AKTIONEN - Die Bundestagswahl - mit der Kuchengabel abstimmen
 

Erik schmeckt nach Zitrone, Gunther nach Nuss, Katja nach Kirsche, Memet nach Möhre und Annette nach Cranberries. Weil die vielzitierte Abstimmung mit den Füßen eine anstrengende Angelegenheit ist, entscheidet jetzt der Geschmack. Wahlkampf mit der Gabel lautet die Devise bei den Kuchen, die Bäckermeister Martin Reinhardt aus Knittlingen passend zu den fünf Bundestagskandidaten für Pforzheim und den Enzkreis gebacken hat.

Lecker: Jeder isst seins

 

In trauter Eintracht schlemmten sich die vier Bundestagskandidaten Gunther Krichbaum (CDU), Katja Mast (SPD), Memet Kilic (Grüne), Erik Schweickert (FDP) und in Vertretung für die verhinderte Annette Groth (Linke) einer der Sprecher des Kreisverbandes der Linken, Heinz Keller, gestern durch die Kuchentheke in Knittlingen. Jeder aß zuerst natürlich nur von seinem Kuchen. Unterstützt von seinem Team hatte Bäcker Reinhardt die Kuchen passend zu Partei und Kandidat zusammengerührt.
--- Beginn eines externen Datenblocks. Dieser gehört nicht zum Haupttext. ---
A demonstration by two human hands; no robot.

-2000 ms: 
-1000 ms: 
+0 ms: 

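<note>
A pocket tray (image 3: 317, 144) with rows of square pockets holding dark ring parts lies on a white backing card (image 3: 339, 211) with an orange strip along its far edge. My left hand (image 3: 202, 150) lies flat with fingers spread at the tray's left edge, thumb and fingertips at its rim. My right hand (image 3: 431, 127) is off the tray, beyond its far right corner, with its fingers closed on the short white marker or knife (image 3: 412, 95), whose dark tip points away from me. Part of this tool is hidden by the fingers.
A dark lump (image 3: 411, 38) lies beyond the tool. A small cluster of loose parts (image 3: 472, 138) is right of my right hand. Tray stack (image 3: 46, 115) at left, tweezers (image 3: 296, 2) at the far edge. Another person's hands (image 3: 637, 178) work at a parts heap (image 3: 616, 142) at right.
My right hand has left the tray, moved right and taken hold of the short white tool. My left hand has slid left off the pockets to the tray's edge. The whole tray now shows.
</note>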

„Meiner ist der Höchste“, freute sich Schweickert und putzte in Rekordzeit seinen gelben Zitronenkuchen weg. „Da ist eben viel Luft drin“, stichelte der Grüne Kilic, dem ein „Karottenkuchen aus alternativem Anbau“ zugeordnet worden war. Obwohl Katja Mast mit Himbeerkuchen gerechnet hatte, mundete auch der Schokokirschkuchen, dessen Puderzuckerstreifen das Orakel Kilic „eisige Zeiten“ für die SPD vorhersagen ließ.

Als „euphemistisch“ (für Nichtfremdworterprobte: verharmlosend) bezeichnete Krichbaum, dass Parteifreund Reinhardt die Linke in der Anordnung fürs Pressefoto „in die Mitte“ gerückt hatte. Reinhardt verwies in der Aufstellungsfrage allerdings auf seine Frau, die allein nach optischen Gesichtspunkten bewertet habe. Da passte der Apfel-Birnen-Kuchen mit „besonders roten“ Cranberries (Moosbeeren) super zwischen die Schoko-Komponenten von CDU und SPD. Wobei der Bäckermeister noch am Rezept feilen will. Beispielsweise könnte man die 40 Prozent Nussanteil im CDU-Kuchen den Wahlprognosen anpassen oder die Kirschenanzahl im SPD-Kuchen variieren.

Dass auch ein erprobter Bäcker die Geschmäcker seiner Kunden nicht vorhersagen und damit die Wahl beeinflussen kann, beweist laut Reinhardt ein ähnlicher Kuchen-Test bei der letzten Bürgermeisterwahl in Knittlingen. Da sei man vom Kuchen-Sieger sehr überrascht worden. Welcher Kuchen in den Bäckerei-Filialen in Knittlingen und Maulbronn am besten mundet, schreibt Reinhardt in den kommenden Wochen auf sein Wahlbarometer. Dort ist dann zweifelsfrei nachzulesen, welcher Kandidat den Geschmack der Bürger trifft.

Eine Blindabstimmung in der PZ-Redaktion in Mühlacker erbrachte gestern eine utopische Mischung: Nussige CDU träfe auf streuselige Linke. Interessanterweise war nachher nur das Stück Zitronenkuchen komplett verschwunden, wofür aber wieder mal keiner verantwortlich gewesen sein wollte.